America Began With Freedom And The World Is Better For It

Jim Blasingame

The first Plantagenet King of England, Henry II, is important to America’s small business owners because he’s considered the founder of a legal system to which entrepreneurs owe their freedom to be.

His intelligence only exceeded by his ambition, Henry's attempts to consolidate all of the 12th-century British Isles under his rule necessitated the need for order. And while his motivations were for his own political expediency rather than to empower the people, Henry’s subsequent reforms actually gave birth to the legendary English Common Law, which ultimately replaced elements of the feudal system that included such enlightened practices as trial by ordeal and inquisition.

By the 18th century, with Henry’s landmark reforms having been strengthened by King John’s Magna Carta (1215) and the English Bill of Rights (1689), great progress was achieved in the legal and cultural tide of personal and property rights. For example, in 1762, British statesman William Pitt, Sr. made this important declaration: “The poorest man may in his cottage bid defiance to all the forces of the Crown. It may be frail — its roof may shake — the wind may blow through it — the storm may enter — the rain may enter — but the King of England cannot enter — all his force dares not cross the threshold of that ruined tenement!”

Concurrent with the expansion of English reforms, across the Atlantic in the colonies a group of now-legendary malcontents we call America's Founders envisioned and created an extraordinary variation on Pitt’s promise. That variation was a world sans kings. 

In The Fortune of the Republic, Ralph Waldo Emerson wrote, "We began with freedom. America was opened after the feudal mischief was spent. No inquisitions here, no kings, no dominant church." 

In Origins of the Bill of Rights, Leonard W. Levy noted that, “Freedom was mainly a product of New World conditions.”  

Those conditions, as Thomas Jefferson (and his committee of five) so artfully crafted in the Declaration of Independence were, “…life, liberty, and the pursuit of happiness.” Approved by the Continental Congress on Thursday, July 4, 1776, those 18th-century words represented dangerous ideas for which the 56 co-signers of this revolutionary document put their lives at risk. 

And America’s founding documents weren’t perfected until they perpetuated rights that were, as John Dickinson declared a decade earlier in 1766, “...born with us, exists with us and cannot be taken from us by any human power without taking our lives.” 

Any questions?

But the Founders were on a quest to claim a more powerful variation on the promise of freedom. They knew that freedom isn’t an American franchise; it’s a blessing from God found around the world.
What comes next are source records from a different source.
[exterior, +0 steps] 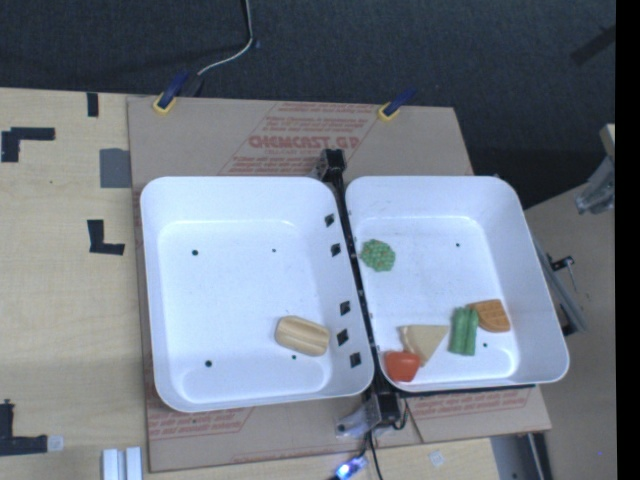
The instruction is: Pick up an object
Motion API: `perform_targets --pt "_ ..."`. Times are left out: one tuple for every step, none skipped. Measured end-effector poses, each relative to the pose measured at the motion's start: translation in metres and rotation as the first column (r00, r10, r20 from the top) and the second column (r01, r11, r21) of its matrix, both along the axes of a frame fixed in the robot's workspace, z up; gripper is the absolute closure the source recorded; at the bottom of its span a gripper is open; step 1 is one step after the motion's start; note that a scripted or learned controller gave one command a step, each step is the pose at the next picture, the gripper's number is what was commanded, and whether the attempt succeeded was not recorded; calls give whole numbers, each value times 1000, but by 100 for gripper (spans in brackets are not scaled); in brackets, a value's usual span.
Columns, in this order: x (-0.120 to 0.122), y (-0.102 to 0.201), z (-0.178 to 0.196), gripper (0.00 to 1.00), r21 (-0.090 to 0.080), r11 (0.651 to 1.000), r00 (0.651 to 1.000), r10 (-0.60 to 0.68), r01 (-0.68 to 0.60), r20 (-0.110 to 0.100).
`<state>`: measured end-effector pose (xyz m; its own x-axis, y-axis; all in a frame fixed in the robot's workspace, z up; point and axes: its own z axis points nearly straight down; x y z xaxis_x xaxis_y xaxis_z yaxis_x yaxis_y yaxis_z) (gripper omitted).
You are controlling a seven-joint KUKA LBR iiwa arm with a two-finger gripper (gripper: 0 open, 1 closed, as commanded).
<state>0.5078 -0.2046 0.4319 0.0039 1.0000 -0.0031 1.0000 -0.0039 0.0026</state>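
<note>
The left white bin point(160, 268) holds one tan bread roll point(301, 335) near its front right corner. In the right white bin point(520, 268), a green broccoli floret point(377, 256) lies near the left wall. Along that bin's front edge sit a red tomato-like piece point(402, 366), a pale yellow wedge point(425, 340), an upright green piece point(463, 331) and an orange piece point(491, 315). The green and orange pieces touch each other, and the red piece touches the wedge.
Both bins rest on a cardboard sheet point(300, 138) held by two blue-and-yellow clamps point(170, 93) at the back. Black clips point(345, 308) line the seam between the bins. A pale grey part point(600, 183) juts in at the right edge, clear of the bins.
</note>
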Motion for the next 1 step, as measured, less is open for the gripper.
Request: perform_targets --pt "12 13 -140 100 7 1000 1000 5 -5 -15"
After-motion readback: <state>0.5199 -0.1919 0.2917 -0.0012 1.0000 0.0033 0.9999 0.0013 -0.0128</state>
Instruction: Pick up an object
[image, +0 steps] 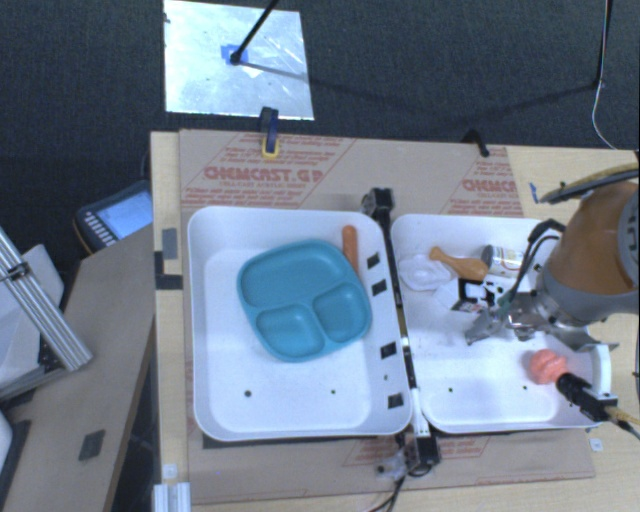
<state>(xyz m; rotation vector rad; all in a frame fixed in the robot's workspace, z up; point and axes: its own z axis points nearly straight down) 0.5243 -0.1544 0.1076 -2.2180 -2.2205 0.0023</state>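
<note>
Here the gripper (487, 327) sits low in the right bin (480, 405); whether it is spread or pinching anything, I cannot tell. A pink lump (546, 366) lies near it, a wooden spoon (458, 263) beyond. The blue plate (303, 299) fills the left bin (225, 400).

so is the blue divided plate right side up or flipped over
Right side up: the blue divided plate lies flat in the left bin, its three compartments open upward, and nothing lies in them.

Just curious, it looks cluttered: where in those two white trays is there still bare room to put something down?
Left bin: a bare strip along the near edge, below the blue divided plate. Right bin: bare floor at the near left corner. Crowded: its far right part, around the wooden spoon, the pink object and the hand.
</note>
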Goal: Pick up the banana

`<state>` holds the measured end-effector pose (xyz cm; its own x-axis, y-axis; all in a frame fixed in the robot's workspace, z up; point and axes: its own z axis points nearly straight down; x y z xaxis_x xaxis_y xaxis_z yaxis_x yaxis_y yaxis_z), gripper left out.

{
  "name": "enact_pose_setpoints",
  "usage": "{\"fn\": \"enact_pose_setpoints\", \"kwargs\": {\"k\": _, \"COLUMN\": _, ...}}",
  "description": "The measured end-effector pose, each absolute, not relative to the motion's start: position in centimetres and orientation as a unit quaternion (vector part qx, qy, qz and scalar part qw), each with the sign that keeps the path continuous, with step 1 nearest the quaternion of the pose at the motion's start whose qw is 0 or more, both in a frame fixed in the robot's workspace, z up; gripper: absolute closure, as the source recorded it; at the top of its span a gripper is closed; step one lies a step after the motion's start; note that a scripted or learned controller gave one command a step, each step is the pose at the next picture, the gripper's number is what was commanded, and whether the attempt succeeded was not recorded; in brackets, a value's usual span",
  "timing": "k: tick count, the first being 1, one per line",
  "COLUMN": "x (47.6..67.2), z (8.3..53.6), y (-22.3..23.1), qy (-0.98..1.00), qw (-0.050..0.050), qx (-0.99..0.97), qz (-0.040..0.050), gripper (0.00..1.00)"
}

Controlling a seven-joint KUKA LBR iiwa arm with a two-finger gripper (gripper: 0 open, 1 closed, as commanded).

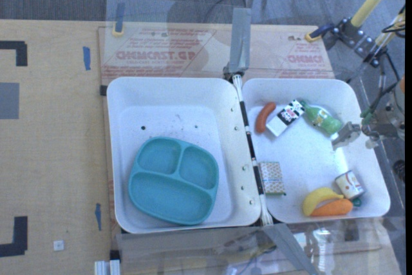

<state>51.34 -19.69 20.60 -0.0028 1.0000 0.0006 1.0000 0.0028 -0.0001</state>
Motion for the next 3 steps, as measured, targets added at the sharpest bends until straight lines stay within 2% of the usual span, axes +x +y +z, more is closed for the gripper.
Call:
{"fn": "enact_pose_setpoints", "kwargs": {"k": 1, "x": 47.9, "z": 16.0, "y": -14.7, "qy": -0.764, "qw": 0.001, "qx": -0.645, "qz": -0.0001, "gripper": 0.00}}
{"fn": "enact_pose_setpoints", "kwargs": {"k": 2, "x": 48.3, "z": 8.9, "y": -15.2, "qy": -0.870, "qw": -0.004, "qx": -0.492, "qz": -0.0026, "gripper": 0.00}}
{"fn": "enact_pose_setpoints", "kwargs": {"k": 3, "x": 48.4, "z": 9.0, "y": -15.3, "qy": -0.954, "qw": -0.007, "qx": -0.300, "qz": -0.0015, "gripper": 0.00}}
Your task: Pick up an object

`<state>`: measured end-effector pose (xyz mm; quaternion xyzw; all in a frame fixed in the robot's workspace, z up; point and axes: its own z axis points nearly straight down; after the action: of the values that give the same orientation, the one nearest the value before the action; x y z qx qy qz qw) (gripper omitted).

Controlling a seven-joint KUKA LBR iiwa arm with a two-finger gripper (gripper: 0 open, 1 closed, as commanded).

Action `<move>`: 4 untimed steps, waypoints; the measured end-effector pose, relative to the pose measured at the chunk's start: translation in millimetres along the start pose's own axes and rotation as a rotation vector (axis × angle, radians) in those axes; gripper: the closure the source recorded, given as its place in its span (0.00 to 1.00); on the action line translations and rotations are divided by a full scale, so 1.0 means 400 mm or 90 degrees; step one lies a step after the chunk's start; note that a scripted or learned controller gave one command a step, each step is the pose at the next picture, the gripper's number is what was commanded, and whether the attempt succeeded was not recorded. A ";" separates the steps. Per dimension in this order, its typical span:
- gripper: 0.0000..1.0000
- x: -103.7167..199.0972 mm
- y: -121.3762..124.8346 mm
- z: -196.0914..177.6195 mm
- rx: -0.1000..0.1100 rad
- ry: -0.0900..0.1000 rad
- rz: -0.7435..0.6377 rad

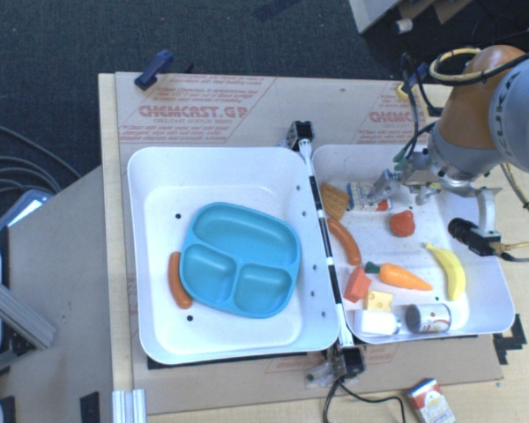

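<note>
Nearest me, along the front edge of the right bin (498,311), I see a small can (428,318) lying on its side, a white block (378,322) beside it and a yellow cheese wedge (379,301) just behind. A little farther in lie a carrot (404,277), a red piece (357,284) touching the divider side, and a banana (450,270) toward the right wall. A sausage (345,240) runs along the left wall of that bin.

In the left bin (145,236) I see a blue divided plate (241,259) with a second sausage (179,280) lying just beside its left edge.

Farther back in the right bin sits a red tomato (403,223), then a brown piece of bread (334,200) near the far left corner.

My tool (381,190) is down over the far part of the right bin, just beside the bread and near the tomato, at the end of the grey arm (485,130). There is something small and white with a red spot right at its tip, but I cannot tell whether the tool is released or clenched, nor whether it grips anything.

The counter (203,113) behind both bins shows printed red lettering.
</note>
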<state>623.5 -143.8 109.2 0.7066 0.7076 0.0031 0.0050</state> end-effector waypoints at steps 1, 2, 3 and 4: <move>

But freedom to pursue dreams wherever they take us – personal rights, self-determination, to fail and then redeem yourself – is the very American ideal the Founders created. 

And then they named it – liberty. 

For two-and-a-half centuries, liberty has been the contract that Americans have extended to each other as we pledge devotion to the secular scripture from whence we claim that promise: the Constitution of the United States. Thank you, Founders.

By definition, entrepreneurs take risks. But those risks are only acceptable when freedom converts into the liberty to claim success, and then sustain its fruits for your own account.

The American experiment has revealed that a healthy entrepreneurial environment fosters national economic well-being. Today, 21st-century global research shows a direct connection between the rate of individual business start-ups and a nation’s macroeconomic health. Clearly, without the Founders vision, courage, sacrifice, and devotion to liberty, it’s doubtful that America’s greatest global export, entrepreneurship, would exist today as we know it. 

And if capitalism is the economic lever of democracy, entrepreneurship is the force that renews the strength and reliability of that lever for each new generation. Thank you, America’s entrepreneurs.

This week, Americans celebrate another Independence Day, holding freedom of expression as our prime and most precious right. Indeed, the first sentence of the immortal First Amendment to the Constitution includes this declaration/promise: “Congress shall make no law … abridging freedom of speech …”  

We don’t have to agree on anything else to hold this truth to be self-evident, immutable, and non-negotiable: Any assault on freedom of speech – in any nuanced form, by any aggrieved entity – is an assault on the future of America. And it must be said that the future of America – warts and all – is the future of the world.

Write this on a rock ... America began with freedom, liberty was made manifest, entrepreneurship flourished, and the world is the better for it. Happy Independence Day, America.


Jim Blasingame is the author of The 3rd Ingredient, the Journey of Analog Ethics into the World of Digital Fear and Greed.